Last modified: Apr 03, 2025 By Alexander Williams

How to Install PySpark in Python Step by Step

PySpark is the Python API for Apache Spark. It helps process large datasets. This guide will show you how to install PySpark easily.

Prerequisites for Installing PySpark

Before installing PySpark, ensure you have these:

1. Python 3.6 or higher installed.

2. Java 8 or 11 installed on your system.
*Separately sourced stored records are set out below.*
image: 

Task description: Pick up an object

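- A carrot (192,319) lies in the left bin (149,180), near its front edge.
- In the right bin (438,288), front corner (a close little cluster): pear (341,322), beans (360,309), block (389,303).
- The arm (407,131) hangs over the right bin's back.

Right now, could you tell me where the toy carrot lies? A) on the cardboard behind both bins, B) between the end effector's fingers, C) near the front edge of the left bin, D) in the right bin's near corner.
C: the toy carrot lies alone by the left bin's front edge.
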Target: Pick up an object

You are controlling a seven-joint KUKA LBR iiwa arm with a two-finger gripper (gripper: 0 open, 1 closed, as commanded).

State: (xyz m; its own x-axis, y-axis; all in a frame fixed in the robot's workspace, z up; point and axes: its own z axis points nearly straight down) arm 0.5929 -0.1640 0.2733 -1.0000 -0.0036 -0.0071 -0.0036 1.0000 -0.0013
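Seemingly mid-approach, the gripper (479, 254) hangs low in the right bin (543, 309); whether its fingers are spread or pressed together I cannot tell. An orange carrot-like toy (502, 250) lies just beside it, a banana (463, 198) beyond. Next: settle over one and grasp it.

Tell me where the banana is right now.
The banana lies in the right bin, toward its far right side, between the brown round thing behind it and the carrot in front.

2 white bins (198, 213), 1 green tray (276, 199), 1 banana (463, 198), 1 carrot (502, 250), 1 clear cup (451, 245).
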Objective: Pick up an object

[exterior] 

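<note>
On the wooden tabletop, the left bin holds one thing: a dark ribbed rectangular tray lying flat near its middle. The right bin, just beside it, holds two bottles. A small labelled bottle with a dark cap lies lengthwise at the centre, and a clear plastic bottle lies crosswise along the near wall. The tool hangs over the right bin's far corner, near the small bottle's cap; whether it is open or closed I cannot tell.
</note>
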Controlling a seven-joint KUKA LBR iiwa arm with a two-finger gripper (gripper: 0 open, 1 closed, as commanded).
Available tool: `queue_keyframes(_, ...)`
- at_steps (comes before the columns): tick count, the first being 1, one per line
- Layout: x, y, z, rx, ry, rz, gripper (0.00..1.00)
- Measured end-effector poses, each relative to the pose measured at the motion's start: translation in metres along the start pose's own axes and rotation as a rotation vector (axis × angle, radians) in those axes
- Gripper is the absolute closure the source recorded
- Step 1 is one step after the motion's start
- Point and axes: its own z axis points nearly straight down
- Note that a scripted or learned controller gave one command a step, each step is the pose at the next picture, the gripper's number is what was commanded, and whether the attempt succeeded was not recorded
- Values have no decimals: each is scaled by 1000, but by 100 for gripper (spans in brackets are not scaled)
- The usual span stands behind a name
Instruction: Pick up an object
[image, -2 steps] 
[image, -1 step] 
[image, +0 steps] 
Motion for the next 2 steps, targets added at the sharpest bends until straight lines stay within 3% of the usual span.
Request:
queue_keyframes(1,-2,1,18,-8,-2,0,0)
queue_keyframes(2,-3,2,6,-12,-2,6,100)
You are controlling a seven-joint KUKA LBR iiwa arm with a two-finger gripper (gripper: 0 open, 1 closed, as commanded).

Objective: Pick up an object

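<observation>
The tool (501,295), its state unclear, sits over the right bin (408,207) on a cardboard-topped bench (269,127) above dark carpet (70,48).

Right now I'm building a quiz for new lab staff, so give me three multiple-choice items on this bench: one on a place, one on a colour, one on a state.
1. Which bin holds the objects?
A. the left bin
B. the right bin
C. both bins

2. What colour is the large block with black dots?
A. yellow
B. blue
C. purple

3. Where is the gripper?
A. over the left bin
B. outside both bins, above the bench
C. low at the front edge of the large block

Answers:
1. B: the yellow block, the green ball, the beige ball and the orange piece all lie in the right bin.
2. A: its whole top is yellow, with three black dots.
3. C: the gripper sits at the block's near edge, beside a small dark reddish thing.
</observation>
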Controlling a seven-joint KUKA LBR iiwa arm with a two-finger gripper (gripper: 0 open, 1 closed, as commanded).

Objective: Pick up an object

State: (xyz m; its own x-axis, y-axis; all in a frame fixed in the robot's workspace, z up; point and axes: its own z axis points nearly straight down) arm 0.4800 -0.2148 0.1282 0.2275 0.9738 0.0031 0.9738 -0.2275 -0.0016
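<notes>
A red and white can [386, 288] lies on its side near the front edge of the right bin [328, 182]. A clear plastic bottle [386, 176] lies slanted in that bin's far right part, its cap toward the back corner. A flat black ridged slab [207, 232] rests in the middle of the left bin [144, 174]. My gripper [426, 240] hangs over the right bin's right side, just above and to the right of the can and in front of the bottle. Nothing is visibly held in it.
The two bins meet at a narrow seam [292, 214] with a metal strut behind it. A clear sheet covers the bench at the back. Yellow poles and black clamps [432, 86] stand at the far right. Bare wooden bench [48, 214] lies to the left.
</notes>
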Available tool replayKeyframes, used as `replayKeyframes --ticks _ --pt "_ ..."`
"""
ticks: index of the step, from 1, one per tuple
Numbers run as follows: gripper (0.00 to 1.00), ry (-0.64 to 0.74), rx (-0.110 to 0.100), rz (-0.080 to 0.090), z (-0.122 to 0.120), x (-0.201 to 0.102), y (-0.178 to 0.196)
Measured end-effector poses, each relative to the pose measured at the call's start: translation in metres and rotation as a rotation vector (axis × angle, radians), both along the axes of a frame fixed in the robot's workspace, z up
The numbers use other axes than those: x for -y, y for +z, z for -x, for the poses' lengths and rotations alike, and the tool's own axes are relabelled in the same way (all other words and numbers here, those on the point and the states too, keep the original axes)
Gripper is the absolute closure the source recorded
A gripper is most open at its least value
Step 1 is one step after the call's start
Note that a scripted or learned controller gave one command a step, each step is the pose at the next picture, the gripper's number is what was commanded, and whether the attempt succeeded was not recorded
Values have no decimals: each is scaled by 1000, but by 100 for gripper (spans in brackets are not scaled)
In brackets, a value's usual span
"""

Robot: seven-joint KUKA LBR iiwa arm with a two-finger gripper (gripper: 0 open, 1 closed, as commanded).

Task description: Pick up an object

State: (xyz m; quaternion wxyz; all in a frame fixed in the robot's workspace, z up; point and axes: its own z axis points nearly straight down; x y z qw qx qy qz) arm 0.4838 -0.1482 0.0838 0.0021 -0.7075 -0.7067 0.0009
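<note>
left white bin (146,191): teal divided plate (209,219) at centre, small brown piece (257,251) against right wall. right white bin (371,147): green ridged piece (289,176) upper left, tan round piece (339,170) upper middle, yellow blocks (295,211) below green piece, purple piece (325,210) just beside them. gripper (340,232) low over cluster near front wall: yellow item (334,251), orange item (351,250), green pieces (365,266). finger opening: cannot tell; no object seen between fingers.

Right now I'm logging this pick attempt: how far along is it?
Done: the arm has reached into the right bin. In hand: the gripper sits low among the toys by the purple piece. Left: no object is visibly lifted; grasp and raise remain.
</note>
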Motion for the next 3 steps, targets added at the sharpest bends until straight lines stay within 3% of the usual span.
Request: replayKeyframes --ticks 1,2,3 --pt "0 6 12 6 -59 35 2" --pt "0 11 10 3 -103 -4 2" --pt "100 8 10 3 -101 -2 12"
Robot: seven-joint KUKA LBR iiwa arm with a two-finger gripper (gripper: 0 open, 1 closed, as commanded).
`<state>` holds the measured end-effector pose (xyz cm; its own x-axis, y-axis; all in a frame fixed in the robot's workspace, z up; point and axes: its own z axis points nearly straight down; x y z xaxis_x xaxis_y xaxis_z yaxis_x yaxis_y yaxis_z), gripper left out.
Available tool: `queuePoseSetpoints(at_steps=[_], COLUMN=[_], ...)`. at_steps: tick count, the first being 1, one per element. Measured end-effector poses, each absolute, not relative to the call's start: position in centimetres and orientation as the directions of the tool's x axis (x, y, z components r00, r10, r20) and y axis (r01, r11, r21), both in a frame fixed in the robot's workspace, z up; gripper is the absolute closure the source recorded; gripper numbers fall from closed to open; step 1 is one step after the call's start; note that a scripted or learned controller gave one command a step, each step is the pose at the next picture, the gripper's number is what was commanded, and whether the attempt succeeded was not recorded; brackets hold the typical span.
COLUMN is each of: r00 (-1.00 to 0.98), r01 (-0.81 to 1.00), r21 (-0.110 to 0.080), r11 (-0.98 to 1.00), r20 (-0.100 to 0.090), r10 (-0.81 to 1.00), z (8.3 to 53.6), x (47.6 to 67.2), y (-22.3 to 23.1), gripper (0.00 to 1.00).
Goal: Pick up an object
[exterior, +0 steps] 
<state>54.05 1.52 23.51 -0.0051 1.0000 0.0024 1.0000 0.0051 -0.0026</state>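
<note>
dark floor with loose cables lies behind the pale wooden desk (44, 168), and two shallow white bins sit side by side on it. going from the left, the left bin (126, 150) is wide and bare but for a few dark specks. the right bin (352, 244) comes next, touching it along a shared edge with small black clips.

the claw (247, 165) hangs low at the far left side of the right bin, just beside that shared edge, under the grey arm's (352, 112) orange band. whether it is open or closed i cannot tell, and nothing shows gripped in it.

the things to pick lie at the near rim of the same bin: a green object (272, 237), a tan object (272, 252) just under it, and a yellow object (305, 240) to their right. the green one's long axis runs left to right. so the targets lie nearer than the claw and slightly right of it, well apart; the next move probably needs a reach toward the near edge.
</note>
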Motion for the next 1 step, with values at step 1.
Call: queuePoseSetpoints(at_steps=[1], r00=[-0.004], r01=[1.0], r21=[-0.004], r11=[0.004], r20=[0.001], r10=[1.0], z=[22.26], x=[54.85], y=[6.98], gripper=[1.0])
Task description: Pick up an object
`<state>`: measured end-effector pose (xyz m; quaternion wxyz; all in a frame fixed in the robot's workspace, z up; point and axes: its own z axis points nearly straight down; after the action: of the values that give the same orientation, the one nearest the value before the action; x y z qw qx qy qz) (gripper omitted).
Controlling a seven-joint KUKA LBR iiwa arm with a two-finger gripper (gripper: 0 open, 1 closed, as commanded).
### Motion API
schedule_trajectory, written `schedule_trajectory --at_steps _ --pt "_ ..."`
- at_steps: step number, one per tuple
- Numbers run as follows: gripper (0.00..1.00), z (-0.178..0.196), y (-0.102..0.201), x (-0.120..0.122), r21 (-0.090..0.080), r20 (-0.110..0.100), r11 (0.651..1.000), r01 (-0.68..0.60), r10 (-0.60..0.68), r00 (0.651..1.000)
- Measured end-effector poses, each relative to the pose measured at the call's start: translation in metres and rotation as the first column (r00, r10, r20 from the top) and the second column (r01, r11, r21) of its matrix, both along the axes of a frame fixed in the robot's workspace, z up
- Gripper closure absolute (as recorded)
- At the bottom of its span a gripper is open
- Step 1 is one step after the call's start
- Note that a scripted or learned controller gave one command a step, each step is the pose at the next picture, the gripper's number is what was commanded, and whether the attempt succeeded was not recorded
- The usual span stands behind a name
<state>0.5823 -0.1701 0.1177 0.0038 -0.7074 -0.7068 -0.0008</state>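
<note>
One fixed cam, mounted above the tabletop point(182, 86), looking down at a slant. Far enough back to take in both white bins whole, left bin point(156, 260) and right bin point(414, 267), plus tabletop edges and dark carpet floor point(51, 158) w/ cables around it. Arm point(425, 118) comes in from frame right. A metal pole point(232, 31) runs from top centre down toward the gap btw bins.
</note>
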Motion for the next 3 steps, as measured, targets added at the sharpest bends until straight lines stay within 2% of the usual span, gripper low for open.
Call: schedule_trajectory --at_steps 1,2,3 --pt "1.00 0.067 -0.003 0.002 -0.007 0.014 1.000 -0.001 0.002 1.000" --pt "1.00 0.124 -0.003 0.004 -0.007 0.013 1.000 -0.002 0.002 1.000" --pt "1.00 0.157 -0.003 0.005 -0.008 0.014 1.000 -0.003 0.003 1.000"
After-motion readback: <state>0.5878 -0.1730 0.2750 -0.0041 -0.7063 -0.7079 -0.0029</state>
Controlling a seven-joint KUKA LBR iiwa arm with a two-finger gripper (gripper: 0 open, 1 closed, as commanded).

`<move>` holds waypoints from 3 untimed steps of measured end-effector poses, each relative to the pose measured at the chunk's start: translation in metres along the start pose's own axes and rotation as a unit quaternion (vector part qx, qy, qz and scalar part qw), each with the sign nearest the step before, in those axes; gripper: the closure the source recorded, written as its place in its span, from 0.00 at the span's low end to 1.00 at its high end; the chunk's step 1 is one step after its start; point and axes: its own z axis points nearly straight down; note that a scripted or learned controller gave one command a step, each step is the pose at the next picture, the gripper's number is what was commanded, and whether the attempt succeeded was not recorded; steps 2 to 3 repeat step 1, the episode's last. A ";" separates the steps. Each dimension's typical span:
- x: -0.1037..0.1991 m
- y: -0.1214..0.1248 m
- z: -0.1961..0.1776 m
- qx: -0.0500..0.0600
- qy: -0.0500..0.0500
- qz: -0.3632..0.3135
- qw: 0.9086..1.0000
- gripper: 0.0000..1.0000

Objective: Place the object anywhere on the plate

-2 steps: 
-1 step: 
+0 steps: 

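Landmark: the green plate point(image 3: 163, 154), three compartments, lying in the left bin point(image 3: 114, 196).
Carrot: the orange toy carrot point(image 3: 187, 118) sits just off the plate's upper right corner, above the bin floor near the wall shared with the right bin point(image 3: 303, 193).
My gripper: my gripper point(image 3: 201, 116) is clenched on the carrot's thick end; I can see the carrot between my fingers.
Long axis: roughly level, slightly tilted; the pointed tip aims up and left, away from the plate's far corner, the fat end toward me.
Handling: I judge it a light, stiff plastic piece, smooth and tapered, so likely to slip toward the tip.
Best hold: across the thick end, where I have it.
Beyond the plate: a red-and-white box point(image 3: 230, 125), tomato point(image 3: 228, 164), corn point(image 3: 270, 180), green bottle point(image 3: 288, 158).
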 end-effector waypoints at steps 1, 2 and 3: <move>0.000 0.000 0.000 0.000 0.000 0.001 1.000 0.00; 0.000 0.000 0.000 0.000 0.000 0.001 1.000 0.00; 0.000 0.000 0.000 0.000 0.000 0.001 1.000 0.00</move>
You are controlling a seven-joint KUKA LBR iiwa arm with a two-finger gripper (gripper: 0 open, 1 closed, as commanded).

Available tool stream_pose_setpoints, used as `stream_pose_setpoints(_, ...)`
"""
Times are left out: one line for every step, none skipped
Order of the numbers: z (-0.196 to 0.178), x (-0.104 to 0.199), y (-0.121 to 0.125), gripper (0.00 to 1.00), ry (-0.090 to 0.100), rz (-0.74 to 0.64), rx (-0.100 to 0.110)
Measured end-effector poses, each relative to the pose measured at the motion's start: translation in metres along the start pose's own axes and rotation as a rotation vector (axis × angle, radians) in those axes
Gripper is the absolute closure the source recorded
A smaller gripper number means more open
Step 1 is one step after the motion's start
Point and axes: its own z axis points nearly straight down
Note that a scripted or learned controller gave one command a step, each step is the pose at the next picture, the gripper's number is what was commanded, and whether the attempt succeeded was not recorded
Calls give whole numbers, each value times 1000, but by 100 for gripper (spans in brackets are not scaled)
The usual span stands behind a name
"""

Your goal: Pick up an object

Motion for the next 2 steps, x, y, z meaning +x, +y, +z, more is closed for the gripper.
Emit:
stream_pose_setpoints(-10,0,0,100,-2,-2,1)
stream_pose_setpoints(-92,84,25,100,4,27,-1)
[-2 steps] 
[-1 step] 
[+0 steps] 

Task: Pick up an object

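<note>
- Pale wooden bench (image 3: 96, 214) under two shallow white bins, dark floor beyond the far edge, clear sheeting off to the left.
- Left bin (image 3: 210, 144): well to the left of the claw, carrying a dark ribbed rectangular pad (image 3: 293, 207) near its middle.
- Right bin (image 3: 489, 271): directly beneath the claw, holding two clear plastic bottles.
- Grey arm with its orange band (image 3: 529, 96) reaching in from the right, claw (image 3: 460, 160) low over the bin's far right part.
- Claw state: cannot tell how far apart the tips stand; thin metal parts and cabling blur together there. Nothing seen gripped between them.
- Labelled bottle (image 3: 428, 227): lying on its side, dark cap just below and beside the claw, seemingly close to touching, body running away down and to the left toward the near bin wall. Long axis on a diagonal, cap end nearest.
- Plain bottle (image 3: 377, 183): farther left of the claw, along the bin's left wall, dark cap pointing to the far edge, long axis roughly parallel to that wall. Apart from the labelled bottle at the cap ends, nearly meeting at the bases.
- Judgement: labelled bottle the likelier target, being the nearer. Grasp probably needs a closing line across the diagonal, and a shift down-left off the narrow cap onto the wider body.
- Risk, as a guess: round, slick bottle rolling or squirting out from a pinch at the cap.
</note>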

3. Basic knowledge of Python and pip.

Check your Python version using python --version. For Java, use java -version.


python --version
# Output: Python 3.9.7

java -version
# Output: openjdk version "11.0.12"

Step 1: Install PySpark Using pip

The easiest way to install PySpark is via pip. Run this command:


pip install pyspark

This will download and install PySpark and its dependencies.

Step 2: Verify PySpark Installation

After installation, verify it works. Open Python and try importing PySpark:

 
import pyspark
print(pyspark.__version__)
# Output: 3.3.1

If you see a version number, PySpark is installed correctly.

Step 3: Set Up Java Home (If Needed)

PySpark needs Java. If you get Java errors, set JAVA_HOME:


export JAVA_HOME=/path/to/java

Replace "/path/to/java" with your Java installation path.

Step 4: Create a Simple PySpark Application

Test PySpark with a simple script. Create a file named test_pyspark.py:

 
from pyspark.sql import SparkSession

# Create a Spark session
spark = SparkSession.builder.appName("TestApp").getOrCreate()

# Create a simple DataFrame
data = [("Alice", 1), ("Bob", 2)]
df = spark.createDataFrame(data, ["Name", "Value"])

# Show the DataFrame
df.show()

Run the script with:


spark-submit test_pyspark.py

Common Installation Issues

If you face ModuleNotFoundError, see our guide on solving ModuleNotFoundError.

Other common issues include:

1. Java not installed or wrong version.

2. Python version too old.

3. Network issues during pip install.

Alternative Installation Methods

You can also install PySpark via Conda:


conda install -c conda-forge pyspark

Or download directly from Apache Spark website.

Conclusion

Installing PySpark is simple with pip. Always verify the installation. Set JAVA_HOME if needed. Now you're ready for big data processing with PySpark!

For more complex setups, check the official PySpark documentation. Happy coding!